BRASIL. Lei nº 12.760, de 20 de dezembro de 2012. Altera a Lei nº 9.503, de 23 de setembro de 1997, que institui o Código de Trânsito Brasileiro. Brasília, 20 dez. 2012. Disponível em: https://www.planalto.gov.br/ccivil_03/_ato2011-2014/2012/lei/l12760.htm. Acesso em: 08 fev. 2026.

BRASIL. Lei nº 13.281, de 4 de maio de 2016. Altera a Lei nº 9.503, de 23 de setembro de 1997 (Código de Trânsito Brasileiro), e a Lei nº 13.146, de 6 de julho de 2015. Brasília, 4 maio 2016. Disponível em: https://www.planalto.gov.br/ccivil_03/_ato2015-2018/2016/lei/l13281.htm. Acesso em: 08 fev. 2026.

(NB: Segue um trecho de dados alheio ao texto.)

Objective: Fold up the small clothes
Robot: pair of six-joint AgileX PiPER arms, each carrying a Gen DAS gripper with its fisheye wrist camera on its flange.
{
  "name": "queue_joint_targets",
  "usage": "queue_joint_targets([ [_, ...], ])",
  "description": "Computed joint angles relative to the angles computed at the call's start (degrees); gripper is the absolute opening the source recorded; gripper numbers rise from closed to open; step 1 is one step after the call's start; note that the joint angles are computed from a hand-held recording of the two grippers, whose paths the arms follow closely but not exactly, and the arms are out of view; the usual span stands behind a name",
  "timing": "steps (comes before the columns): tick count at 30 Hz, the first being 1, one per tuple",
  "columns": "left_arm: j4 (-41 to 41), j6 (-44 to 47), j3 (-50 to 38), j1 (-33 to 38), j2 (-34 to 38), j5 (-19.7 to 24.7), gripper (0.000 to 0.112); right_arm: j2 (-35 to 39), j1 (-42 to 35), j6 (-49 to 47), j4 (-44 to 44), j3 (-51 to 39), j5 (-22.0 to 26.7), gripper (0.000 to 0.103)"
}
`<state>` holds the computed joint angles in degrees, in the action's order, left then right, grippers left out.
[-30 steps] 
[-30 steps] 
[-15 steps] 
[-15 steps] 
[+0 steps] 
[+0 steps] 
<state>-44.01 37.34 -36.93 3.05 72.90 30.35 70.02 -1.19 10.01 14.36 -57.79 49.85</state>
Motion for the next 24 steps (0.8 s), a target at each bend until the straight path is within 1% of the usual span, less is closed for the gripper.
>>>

BRASIL. Lei nº 13.546, de 19 de dezembro de 2017. Altera dispositivos da Lei nº 9.503, de 23 de setembro de 1997 (Código de Trânsito Brasileiro), para dispor sobre crimes cometidos na direção de veículos automotores. Brasília, 19 dez. 2017. Disponível em: https://www.planalto.gov.br/ccivil_03/_ato2015-2018/2017/lei/l13546.htm. Acesso em: 08 fev. 2026.

BRASIL. Lei nº 14.071, de 13 de outubro de 2020. Altera a Lei nº 9.503, de 23 de setembro de 1997 (Código de Trânsito Brasileiro), para modificar a composição do Conselho Nacional de Trânsito e ampliar o prazo de validade das habilitações; e dá outras providências. Brasília, 13 out. 2020. Disponível em: https://www.planalto.gov.br/ccivil_03/_ato2019-2022/2020/lei/l14071.htm. Acesso em: 08 fev. 2026.

BRASIL. Ministério da Saúde. Departamento de Informação e Informática do SUS (DataSUS). Sistema de Informações Hospitalares do SUS (SIH/SUS). Óbitos por Causas Externas – Brasil. Brasília, DF: Ministério da Saúde, 2026. Disponível em: http://tabnet.datasus.gov.br/cgi/deftohtm.exe?sim/cnv/ext10uf.def. Acesso em: 01 fev. 2026.

BRASIL. Resolução CONTRAN nº 311, de 3 de abril de 2009. Dispõe sobre a obrigatoriedade do uso do equipamento suplementar de segurança passiva – air bag, na parte frontal dos veículos novos saídos de fábrica, nacionais e importados. Brasília, 3 abr. 2009. Disponível em: https://www.gov.br/transportes/pt-br/assuntos/transito/conteudo-contran/resolucoes/resolucao_contran_311_09.pdf. Acesso em: 08 fev. 2026.

PESSOA, Fernando. Livro do Desassossego. Por Bernardo Soares. Seleção e introdução de Leyla Perrony Moysés. 2. ed. São Paulo: Brasiliense, 1986.